Exercise description ->
Please copy every line from the records below that contains the string "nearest".

____ Records supplied

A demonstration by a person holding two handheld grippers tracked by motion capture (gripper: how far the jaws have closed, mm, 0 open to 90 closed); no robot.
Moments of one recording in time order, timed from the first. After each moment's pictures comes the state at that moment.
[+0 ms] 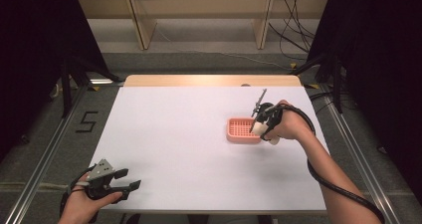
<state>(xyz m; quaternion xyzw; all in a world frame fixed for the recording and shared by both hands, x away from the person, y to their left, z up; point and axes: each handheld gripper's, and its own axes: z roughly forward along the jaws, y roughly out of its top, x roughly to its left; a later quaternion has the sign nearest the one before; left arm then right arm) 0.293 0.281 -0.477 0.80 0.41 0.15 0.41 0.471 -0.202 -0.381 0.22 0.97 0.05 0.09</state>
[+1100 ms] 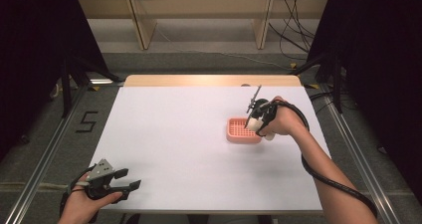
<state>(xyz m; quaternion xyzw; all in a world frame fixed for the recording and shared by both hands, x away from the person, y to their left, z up) 0.293 0.280 -0.476 0.80 0.41 0.14 0.41 0.483 -0.189 -0.378 0.22 0.97 0.06 0.10</state>
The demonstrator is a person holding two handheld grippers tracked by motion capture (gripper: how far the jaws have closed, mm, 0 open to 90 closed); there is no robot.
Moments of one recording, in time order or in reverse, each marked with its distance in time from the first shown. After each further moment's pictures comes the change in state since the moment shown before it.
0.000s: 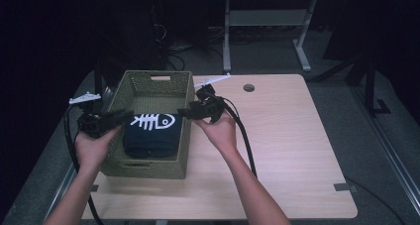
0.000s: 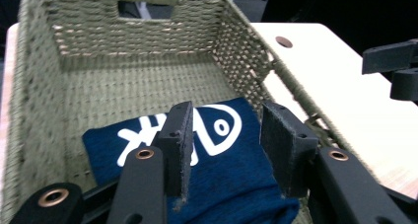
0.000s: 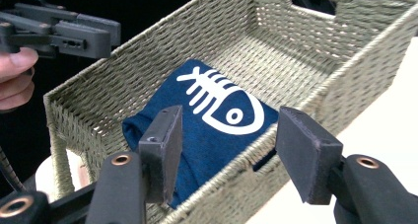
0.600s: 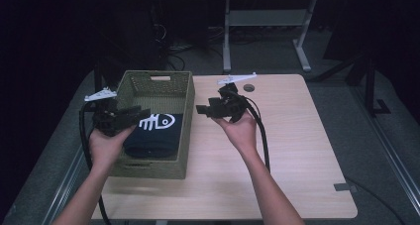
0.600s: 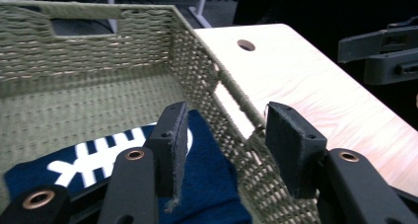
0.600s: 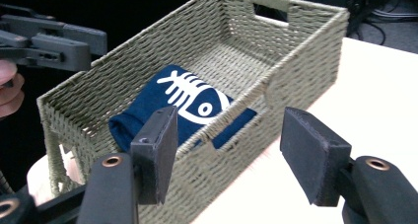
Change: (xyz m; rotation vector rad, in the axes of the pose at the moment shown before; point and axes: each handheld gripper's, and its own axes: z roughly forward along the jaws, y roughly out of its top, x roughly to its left) left arm -0.040 0.009 0.015 -0.004 -0.091 0.056; right arm -0.023 -0.012 -0.048 -0.051 -0.048 0.025
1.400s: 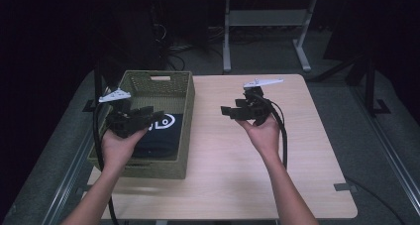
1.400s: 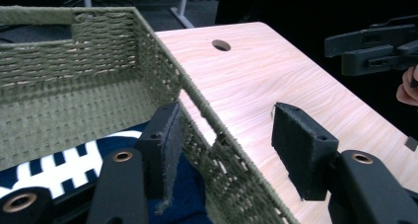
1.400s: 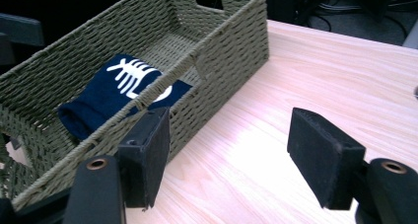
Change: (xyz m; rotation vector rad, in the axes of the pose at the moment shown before) left arm -0.029 0.002 0.015 -0.002 -0.056 0.033; right arm -0.036 -0.024 -0.041 -0.006 -0.135 0.043
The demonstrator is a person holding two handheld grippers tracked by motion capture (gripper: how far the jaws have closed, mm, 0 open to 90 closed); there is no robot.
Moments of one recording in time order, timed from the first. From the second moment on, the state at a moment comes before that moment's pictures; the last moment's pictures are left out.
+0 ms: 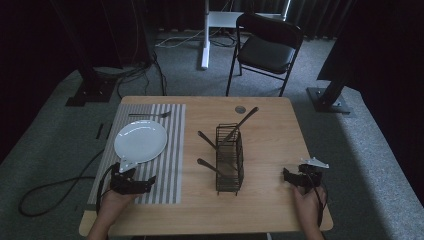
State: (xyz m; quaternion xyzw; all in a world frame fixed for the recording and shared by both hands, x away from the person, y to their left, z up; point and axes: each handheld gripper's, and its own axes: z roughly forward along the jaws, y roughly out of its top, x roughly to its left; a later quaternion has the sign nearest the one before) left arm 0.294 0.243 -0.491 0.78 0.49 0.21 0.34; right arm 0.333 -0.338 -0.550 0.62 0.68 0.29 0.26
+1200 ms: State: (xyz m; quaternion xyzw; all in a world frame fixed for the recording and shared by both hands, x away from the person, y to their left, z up) left arm 0.339 0.171 -0.414 0.81 0.38 0.19 0.41; right arm 0.333 -0.339 -0.550 0.62 0.68 0.29 0.26
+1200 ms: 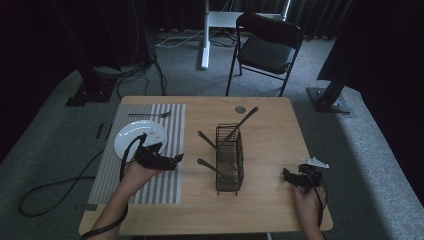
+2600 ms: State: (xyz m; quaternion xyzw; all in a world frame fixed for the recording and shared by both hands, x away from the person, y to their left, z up) left arm 0.375 0.111 -0.384 0.81 0.34 0.13 0.45; right arm 0.333 -0.339 -0.550 0.62 0.68 0.29 0.26
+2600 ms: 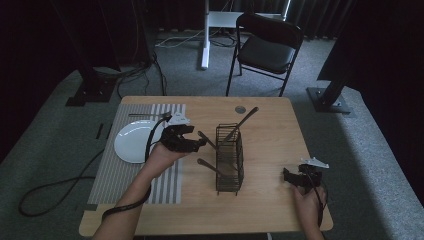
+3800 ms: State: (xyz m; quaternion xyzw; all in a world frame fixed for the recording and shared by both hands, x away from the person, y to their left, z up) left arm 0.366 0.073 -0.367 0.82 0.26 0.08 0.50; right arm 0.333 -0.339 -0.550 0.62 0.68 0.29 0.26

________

Finished task ->
<state>(xyz m; quaternion xyzw; all in a world frame fixed for the recording and shared by both hands, x away from the person, y to their left, z up; point and axes: each handheld gripper's, and its own axes: z roughly forward along the jaws, y roughly out of its top, x roughly to its left; a later quaternion has the sign nearest the one before; left arm then right arm) 0.293 0.281 -0.477 0.80 0.41 0.15 0.41 0.471 -0.202 -0.381 0.22 0.97 0.05 0.09</state>
State: (xyz m; quaternion xyzw; all in a world frame fixed for the recording and shared by both hands, x away from the person, y to their left, z up; point and axes: each handheld gripper's, and its own axes: z roughly forward along the jaws, y roughly out of its top, x roughly to its left; a later quaternion has the sign nearest the one before) left arm 0.294 0.243 -0.491 0.78 0.49 0.21 0.34; right arm 0.333 -0.338 -0.550 0.62 0.68 0.29 0.26

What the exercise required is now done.